Activity>
Without the pictures, write out all the lines below exactly as they appear.

Dataset content>
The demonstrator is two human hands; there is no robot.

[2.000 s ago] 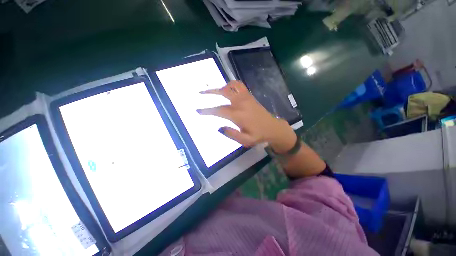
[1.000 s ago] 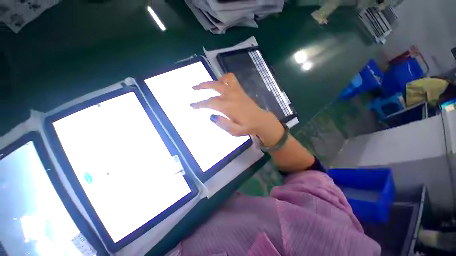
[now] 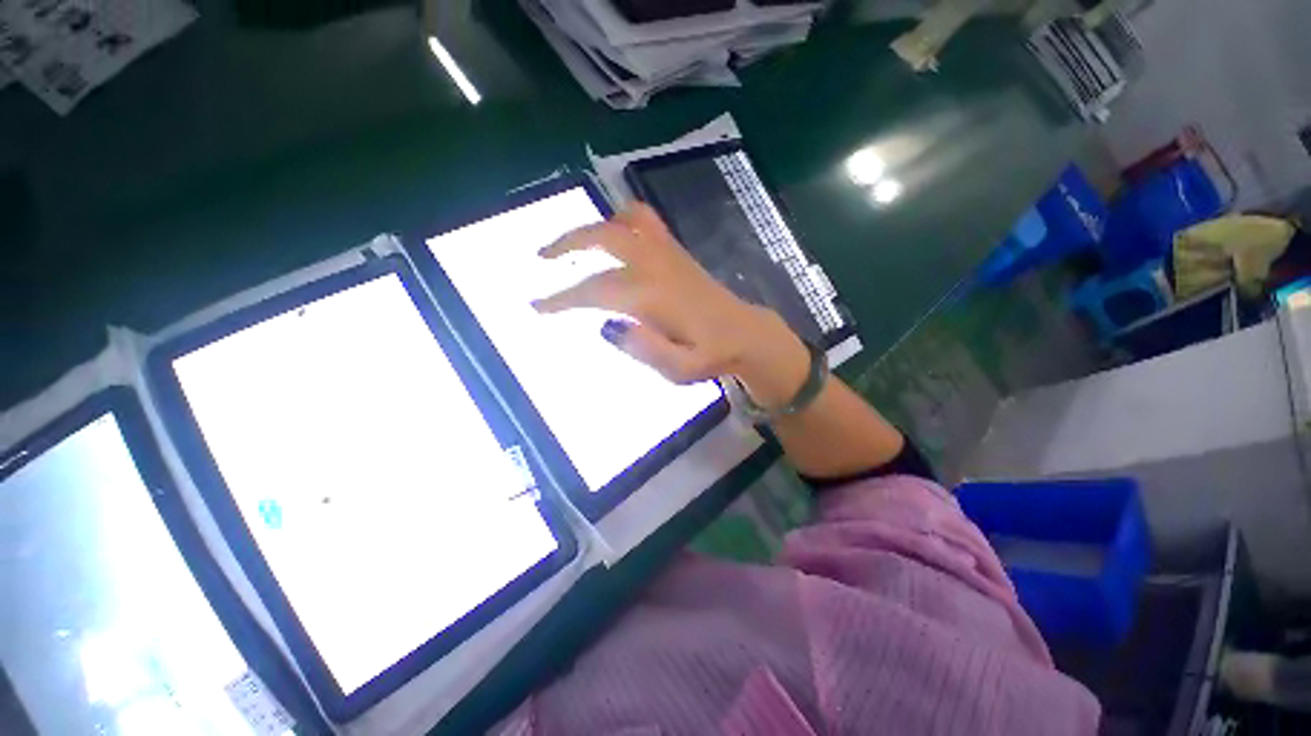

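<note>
My right hand (image 3: 669, 309), with a green bangle, hovers over or touches a white-lit tablet (image 3: 503, 288); contact is unclear. Its fingers are spread and hold nothing. To its left lies a larger-looking lit tablet (image 3: 360, 475) with a small blue-green mark and a barcode label. A paler, glaring tablet (image 3: 108, 575) is cut off at the left edge. Right of my hand, a dark tablet (image 3: 719, 230) shows rows of small white blocks along its right side. White sleeves lie under the tablets. My left hand is out of the picture.
A stack of white sleeves (image 3: 633, 58) is on the green bench (image 3: 316, 144) behind the tablets. A printed sheet (image 3: 86, 43) lies at the upper left. A blue crate (image 3: 1064, 554) is at the lower right, with blue containers (image 3: 1157, 209) and a blue stool (image 3: 1121, 299) beyond.
Rows of white blocks have appeared on the dark tablet since the oldest frame. My right hand stays over the same lit tablet, its fingers slightly shifted. The view has moved slightly.
</note>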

Output of the exercise>
The demonstrator is two human hands; there is no robot.

[2.000 s ago] 
[1.000 s ago] 
[now] 

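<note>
My right hand (image 3: 669, 309), with a green bangle, hovers over or touches a white-lit tablet (image 3: 503, 288); contact is unclear. Its fingers are spread and hold nothing. To its left lies a larger-looking lit tablet (image 3: 360, 475) with a small blue-green mark and a barcode label. A paler, glaring tablet (image 3: 108, 575) is cut off at the left edge. Right of my hand, a dark tablet (image 3: 719, 230) shows rows of small white blocks along its right side. White sleeves lie under the tablets. My left hand is out of the picture.
A stack of white sleeves (image 3: 633, 58) is on the green bench (image 3: 316, 144) behind the tablets. A printed sheet (image 3: 86, 43) lies at the upper left. A blue crate (image 3: 1064, 554) is at the lower right, with blue containers (image 3: 1157, 209) and a blue stool (image 3: 1121, 299) beyond.
Rows of white blocks have appeared on the dark tablet since the oldest frame. My right hand stays over the same lit tablet, its fingers slightly shifted. The view has moved slightly.
</note>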

Nothing else remains to be done in this exercise.